The Sun Alliance Novices Chase should spotlight the Gold Cup stars of the future, and this year the big two seem to be Martin Pipe's runaway Sandown winner Banjo and the relentless galloper Harcon from Ireland. Preference is for the former, who, as a five-year-old, gets a 10lb concession. If the ground improves, the mare Brief Gale must also command respect.

Those who took a long price about Master Oats for Thursday's Gold Cup can feel smug, and though he is a worthy favourite, his present price no longer seems value. Better may be had with two eminently backable each- way bets, Miinnehoma and Dubacilla. Martin Pipe's Miinnehoma is a former winner of the Sun Alliance, has more class than most recent Grand National winners and is sent to Cheltenham a fresh horse by one of the shrewdest in the game. Dubacilla, who gets the mare's allowance, is a sound jumper and will be staying on at the end when others have had enough.

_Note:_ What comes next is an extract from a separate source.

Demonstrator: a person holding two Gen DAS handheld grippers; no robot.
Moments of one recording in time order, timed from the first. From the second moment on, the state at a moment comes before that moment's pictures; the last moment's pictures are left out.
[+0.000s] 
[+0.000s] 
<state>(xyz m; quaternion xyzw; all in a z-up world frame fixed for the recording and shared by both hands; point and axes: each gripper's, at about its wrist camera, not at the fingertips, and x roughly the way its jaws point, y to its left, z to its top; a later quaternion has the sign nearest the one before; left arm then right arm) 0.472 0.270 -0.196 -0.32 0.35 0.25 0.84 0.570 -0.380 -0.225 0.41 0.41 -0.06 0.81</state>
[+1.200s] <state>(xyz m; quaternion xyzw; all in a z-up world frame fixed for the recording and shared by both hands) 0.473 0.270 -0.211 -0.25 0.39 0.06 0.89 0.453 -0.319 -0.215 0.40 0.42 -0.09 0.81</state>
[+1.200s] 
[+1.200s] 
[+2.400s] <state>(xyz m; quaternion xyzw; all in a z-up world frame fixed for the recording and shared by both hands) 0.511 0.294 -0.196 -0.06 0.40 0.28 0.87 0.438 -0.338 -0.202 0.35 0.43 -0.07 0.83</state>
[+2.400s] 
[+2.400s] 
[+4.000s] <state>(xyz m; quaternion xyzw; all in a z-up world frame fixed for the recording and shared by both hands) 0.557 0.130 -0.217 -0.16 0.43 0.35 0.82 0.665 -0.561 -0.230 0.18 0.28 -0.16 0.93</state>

There is not much between the French pair, Val d'Alene and Algan, but the preference is for the former, who travels everywhere with a white pony as a companion to calm his nerves. The 1993 winner Jodami is usually at his best at this time of year, but no Gold Cup winner has ever regained his crown after losing it.

Gordon Richards's Gob-smacked would certainly be an appropriately named winner of the Triumph Hurdle, the annual punters' graveyard, but the well-fancied Balanak can continue the trend set by Mysilv last year and give David Gandolfo his first Festival winner. Cyborgo, another Pipe inmate, looks a good bet for the Stayers' Hurdle, with Doran's Pride the danger. The Foxhunters will give the opportunity to admire Ireland's hunter- chase champion Elegant Lord, and anyone with ammunition left towards the end of the day can take note of Charlie Swan on Brockley Court in the Grand Annual, the classy Gaelstrom on the Cathcart, and Blast Freeze in the traditional "getting-out stakes", the Vincent O'Brien County Hurdle.